Assignment 3

Parameterized Vector Class and The QR Decomposition

Due Date: Feb. 17, 2012 at class time

Required for submitting:

• • Grade Sheet Print this sheet and bring it to class the day the program is due.

  • Bring your UML diagram to class. Note: you've already handed in your very last hand-drawn UML diagram

Purpose:

• The purpose of this exercise is to give you more practice with the basics of C++. In addition, I want you to have some experience coding the necessary constructs using the OOP paradigm for some basic vector analysis. You might recall studying Jacobi and/or Gauss-Seidel iteration to solve a linear system of linear equations? Ok, maybe not. But it doesn't matter; this assignment has nothing to do with that topic. However, you are going to learn how to transform one set of vectors into another set of vectors which possess a special property. At the same time, a third set of vectors will be produced; these little gems will just knock your socks off! with their special brand of specialness. So, you will be reviewing the following topics:

  • 1. templated classes

    2. templated functions

    3. overloading operators

    4. the STL; in particular, the vector class

    5. the concept of possibly implementing algorithms as classes

    6. The QR decomposition

Resources:

• UML Quick Reference

• Documentation for the Standard Template Library

  • mathworld.wolfram.com Cool stuff about math

The Concept:

• • It is common in mathematics that n-tuples of values are used. You see this in just about every branch of scientific investigation. This is the reason we spend so much time in our classes studying vectors and arrays. Now, one of the key questions when working with a set of vectors of real numbers is whether or not they are linearly independant. This is a key concept as a set of linearly independent vectors forms a basis (a set of basic building blocks) for the vector space spanned by this set. (We'll talk about this in class in the coming weeks.) We define linear dependence of a set of non-zero vectors

  • S = {v₁, v₂, .... ,v_n}

• as follows: S is linearly dependent if there exist real constants α₁, α₂, ... ,α_n not all zero such that

  • α₁v₁ + α₂v₂ + ...+ α_nv_n = 0

• Furthermore, S is linearly independent if the only solution to the above equation is α₁ = α₂ = ... = α_n = 0. An alternative way of stating this is: if any one of the vectors v_k can be written as a linear combination of the other vectors, then the set is linearly dependent. What this means is that for, say v_k, there are constants β₁, β₂, etc. such that

  • v_k = β₁v₁ + β₂v₂ + ... + β_jv_j, for some j != k.

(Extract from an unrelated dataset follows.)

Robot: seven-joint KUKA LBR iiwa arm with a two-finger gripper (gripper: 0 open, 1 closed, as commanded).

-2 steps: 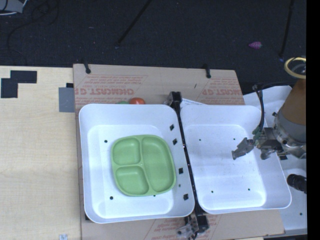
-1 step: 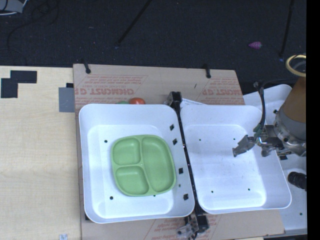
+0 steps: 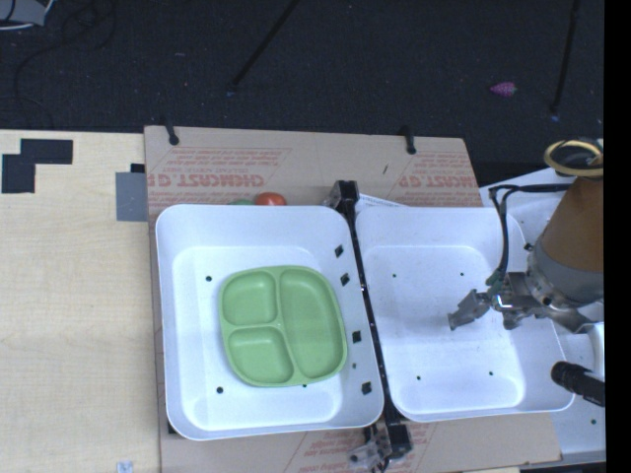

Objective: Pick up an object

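While one green plate [image 3: 283,325] fills the left bin [image 3: 187,235], the hand [image 3: 465,315] seems empty.

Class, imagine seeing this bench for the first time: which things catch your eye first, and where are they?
The pale green three-compartment plastic plate lies in the left white bin. The grey arm's gripper hangs over the right white bin. A small red-orange round object sits behind the left bin.

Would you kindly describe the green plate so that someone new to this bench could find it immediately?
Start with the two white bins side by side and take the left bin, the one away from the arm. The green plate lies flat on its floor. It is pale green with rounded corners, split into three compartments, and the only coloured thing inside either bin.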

• The QR Decomposition algorithm will produce from a set of n linearly independent vectors A_i a set of n linearly independent orthonormal vectors Q_i, and a set of vectors R_i whose components are multipliers produced by the decomposition. The Q_is will be an orthonormal set. What this means is that Q_i ^. Q_j = 1 for i = j, and Q_i ^. Q_j = 0 for i != j. This is a very important and useful property for vectors. Now, for 1 <= k <= n, R_k = [r₁, r₂, . . . , r_n] will be such that r_j = 0 for j > k. So, for example, R₃ would be of the form [r₁, r₂, r₃, 0, . . . , 0]. I will discuss the algorithm with you in class. You are going to code this method. Once you code it, you will be able to check how well it works on a set of vectors by finding all the dot products of the Q vectors, Q_i ^. Q_j, to see if you get what you expect.

Program Specifications:

• • You will start by writing a templated vector class. For your vector class, I suggest that you start with the text authors' array class and add functionality you think appropriate. It is mandatory to have the following:

    • overloaded operators +, - binary, - unary, * dot product, * scalar-vector product, [ ], =

    • appropriate constructors

    • stream operators << and >>

• You will write function classes to perform the above operations (QR). How? You decide an appropriate structure for your program. Sit back tonight with a tall glass of warm milk and a cookie and use your UML to design a really awesome program. You will need a vector of your vectors. You decide whether you will use the STL vector class or your vector class to contain your set of vectors.

  • Among other considerations for this assignment, you will have to give attention to memory dynamics -- the allocation and use of that very resource. Consider how you will use memory, how you will program your vector class, how STL vectors use memory, etc.

  • Again, I want you to have your program read in data from a file. Some data to run your program on is:

  • 10 44 -2 -6 6 6 0 9 8 -2 3 9 34 -2 -6 -6 -1 1 -4 5 -5 -9 5 33 -4 4 0 -6 -1 -2 2 -3 -7 -9 50 6 4 6 -7 7 -1 2 -8 7 6 54 5 8 8 -3 9 -7 2 9 9 4 61 5 -8 9 1 -8 3 -2 3 -4 5 35 -9 1 7 3 5 7 -7 -9 5 6 54 -4 0 8 2 7 1 0 -6 0 -5 35 7 1 -9 -2 6 -7 8 2 3 0 -8 10 1 2 1 1 0 0 1 0 -1 0 2 6 4 2 1 0 2 2 0 1 3 14 12 3 4 1 4 9 6 5 1 2 1 2 2 3 1 1 1 3 0 2 2 -1 1 3 2 0 1 -1 2 4 3 3 -2 -7 -1 4 0 2 1 2 0 1 0 1 1 0 -1 0 0 2 4 0 -1 -4 3 9 0 7 1 0 -3 2 1 2 -1 -3 -1 0 0 2 2 1 3 4 0 4 5 7

  • The format of the file is this: the first number is an integer giving the dimension of the vectors to follow. You can assume that the number of vectors in the set is the same as the dimension of the vectors. Whitespace separates each value. You can also assume that your program will be tested on double precision data.

  • Use command line arguments (argc and argv[ ]) to give the user (you and the grader) the ability to pass a file name to the program for reading in data.

  • Your program is to output the following:

    1. a testing of your vector class that includes:

       1. • the sum, difference, and dot product of the first two vectors in the data set read in

          • demonstration of your output stream operator

          • demonstration of your [ ] operator

    2. the orthonormal set of vectors, Q, and the vectors R

    3. the n² dot products of the Q_is

• Make sure that your output is in very readable format.

Deliverables:

• 1. Code: We will test that the code you submit does indeed compile and run. You are to copy all your source code along with a makefile into your cs328 directory. How to do this is explained in Submission procedure.

  2. makefile: Supply the makefile which compiles and builds your program as detailed above. I really suggest that you play around with and use the third of the makefiles I posted.

  3. Your gradesheet and UML (during class).

  4. DO NOT turn in a script printing.